"The Sphinx Builder"

He looked upon the limestone bedrock of the Giza plateau and saw a natural outcrop left behind by his father's quarrymen. He did not level it. Instead, he ordered his sculptors to carve it directly into the body of a crouching lion, topped with his own royal portrait. This was the Great Sphinx, a colossal guardian god designed to protect the royal necropolis.
Adjacent to the Sphinx, he built a mortuary temple of staggering architectural simplicity. He imported massive blocks of red granite from Aswan, polishing them smooth and fitting them together without mortar to frame his seated statues of black diorite.
His pyramid, though slightly smaller than the Great Pyramid of his father Khufu, sat on a higher elevation, making it appear taller. It retained a beautifully preserved cap of polished casing stones at its peak, showing the sheer craftsmanship of his builders.

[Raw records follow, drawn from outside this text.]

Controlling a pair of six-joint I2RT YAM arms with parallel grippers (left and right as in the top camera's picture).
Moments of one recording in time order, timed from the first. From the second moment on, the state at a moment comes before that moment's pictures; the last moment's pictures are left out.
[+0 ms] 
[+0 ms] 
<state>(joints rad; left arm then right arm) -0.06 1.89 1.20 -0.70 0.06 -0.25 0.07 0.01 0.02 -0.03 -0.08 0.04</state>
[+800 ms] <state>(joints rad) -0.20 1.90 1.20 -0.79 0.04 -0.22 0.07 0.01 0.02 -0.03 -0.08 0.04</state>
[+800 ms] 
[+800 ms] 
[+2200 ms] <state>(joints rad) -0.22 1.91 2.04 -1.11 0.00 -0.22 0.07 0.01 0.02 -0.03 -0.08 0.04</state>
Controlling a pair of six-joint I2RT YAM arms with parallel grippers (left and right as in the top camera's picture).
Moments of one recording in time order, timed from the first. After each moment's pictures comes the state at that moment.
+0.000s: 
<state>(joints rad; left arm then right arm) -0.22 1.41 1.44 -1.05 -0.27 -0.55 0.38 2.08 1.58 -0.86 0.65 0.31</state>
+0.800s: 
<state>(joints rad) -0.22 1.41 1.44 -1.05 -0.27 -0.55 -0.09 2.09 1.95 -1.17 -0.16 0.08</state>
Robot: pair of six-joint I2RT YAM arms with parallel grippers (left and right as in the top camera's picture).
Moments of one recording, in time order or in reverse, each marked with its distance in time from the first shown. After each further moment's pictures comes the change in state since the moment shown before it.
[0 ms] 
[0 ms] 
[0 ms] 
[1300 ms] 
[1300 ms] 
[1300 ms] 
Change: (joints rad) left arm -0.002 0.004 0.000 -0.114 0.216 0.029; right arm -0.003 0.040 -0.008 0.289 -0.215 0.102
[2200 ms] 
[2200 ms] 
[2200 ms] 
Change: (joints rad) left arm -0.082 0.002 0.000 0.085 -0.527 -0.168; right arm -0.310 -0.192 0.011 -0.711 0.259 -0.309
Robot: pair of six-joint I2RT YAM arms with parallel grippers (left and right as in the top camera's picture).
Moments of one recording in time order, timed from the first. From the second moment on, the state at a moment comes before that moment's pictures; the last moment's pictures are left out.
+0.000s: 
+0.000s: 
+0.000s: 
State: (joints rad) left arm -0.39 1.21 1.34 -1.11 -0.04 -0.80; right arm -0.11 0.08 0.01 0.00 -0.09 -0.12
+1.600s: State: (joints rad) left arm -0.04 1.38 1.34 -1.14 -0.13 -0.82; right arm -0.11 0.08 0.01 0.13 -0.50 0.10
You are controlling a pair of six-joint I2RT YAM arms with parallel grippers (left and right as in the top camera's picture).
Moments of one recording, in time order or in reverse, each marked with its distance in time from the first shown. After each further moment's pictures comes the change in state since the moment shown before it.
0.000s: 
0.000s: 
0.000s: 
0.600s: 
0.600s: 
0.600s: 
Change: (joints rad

Through his grand monuments, he merged the physical image of the king with the divine power of the sun god Ra. He left behind a guardian face that has stared into the eastern horizon for forty-five centuries, watching empires rise and fall.
Throne:Userib
"His gaze remains fixed on the rising sun, a permanent guardian carved from the living stone of the Giza plateau."
Commissioned the Great Sphinx of Giza, the largest monolithic statue in the world
Constructed the second largest pyramid of the Giza complex
Pioneered massive megalithic granite temples using post-and-lintel design

The weathered, majestic face of the Great Sphinx guarding the plateau avenues.